• _What you have to do_: Exactly as written, retype the listing below, omitting the pictures.

┌────────

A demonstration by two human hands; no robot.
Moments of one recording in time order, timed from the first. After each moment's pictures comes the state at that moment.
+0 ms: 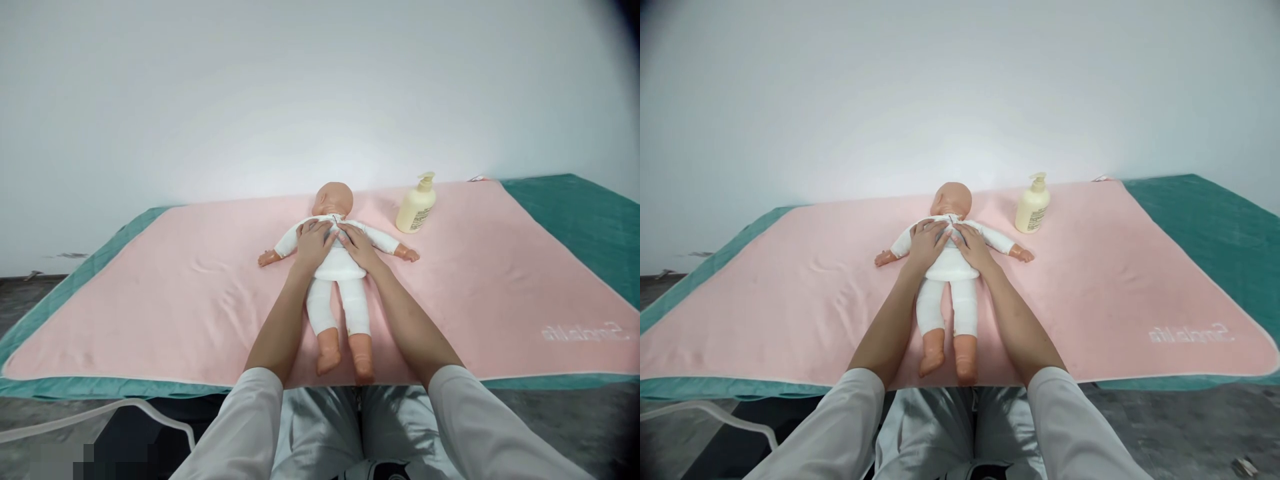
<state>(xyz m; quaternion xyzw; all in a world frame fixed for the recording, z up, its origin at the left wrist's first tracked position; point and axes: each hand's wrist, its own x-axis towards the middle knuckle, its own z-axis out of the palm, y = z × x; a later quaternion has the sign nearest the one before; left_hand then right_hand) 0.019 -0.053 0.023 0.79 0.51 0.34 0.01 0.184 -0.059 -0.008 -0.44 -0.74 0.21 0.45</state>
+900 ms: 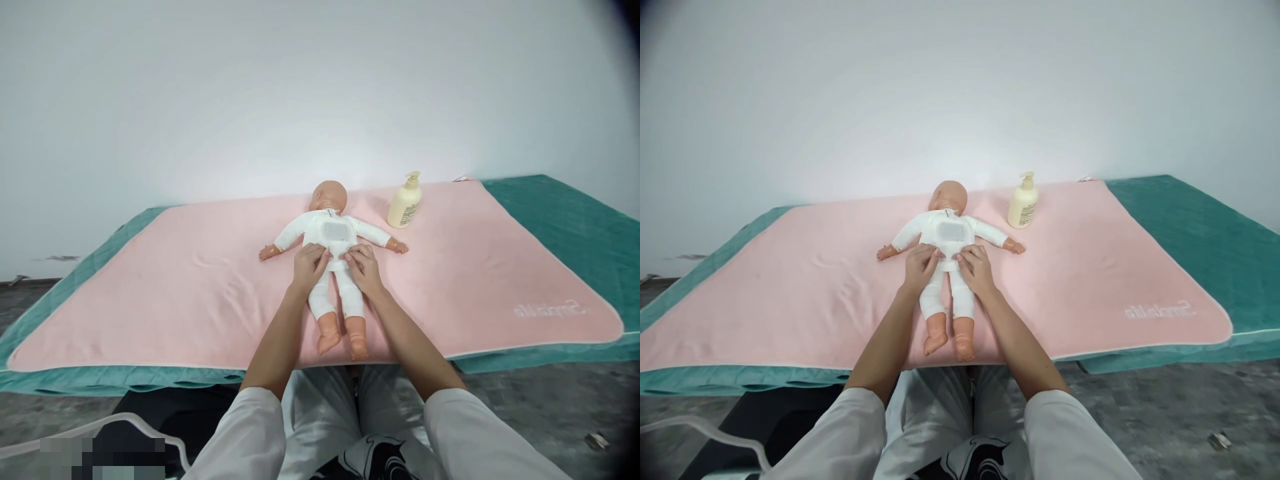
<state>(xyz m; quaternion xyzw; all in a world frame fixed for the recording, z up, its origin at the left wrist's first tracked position) 0.001 -0.128 0.012 0.80 0.40 0.43 0.08 0.181 -0.152 -0.018 -0.44 -0.70 0.12 0.55</state>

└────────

• _Exercise solution_:
A demonstration by two human hands; no robot.
Moments of one recording in time order, timed from the first. After each moment's pictures comes the state at that moment.
+0 ms: 
<state>(xyz m; quaternion xyzw; all in a world frame fixed for the recording, z up, its origin at the left wrist's first tracked position; point and axes: each hand's wrist, its own x-axis towards the middle knuckle, its own z-axis out of the palm, y = z × x; a later quaternion has the sign nearest the one before; left_hand then right_hand) 0.019 -0.053 0.023 0.79 0.51 0.34 0.01 0.184 -0.059 -0.008 -0.44 -0.74 0.21 0.45</state>
+900 ms: 
<state>(xyz m; quaternion xyzw; all in a world frame fixed for the recording, z up, its origin at the left wrist's first tracked position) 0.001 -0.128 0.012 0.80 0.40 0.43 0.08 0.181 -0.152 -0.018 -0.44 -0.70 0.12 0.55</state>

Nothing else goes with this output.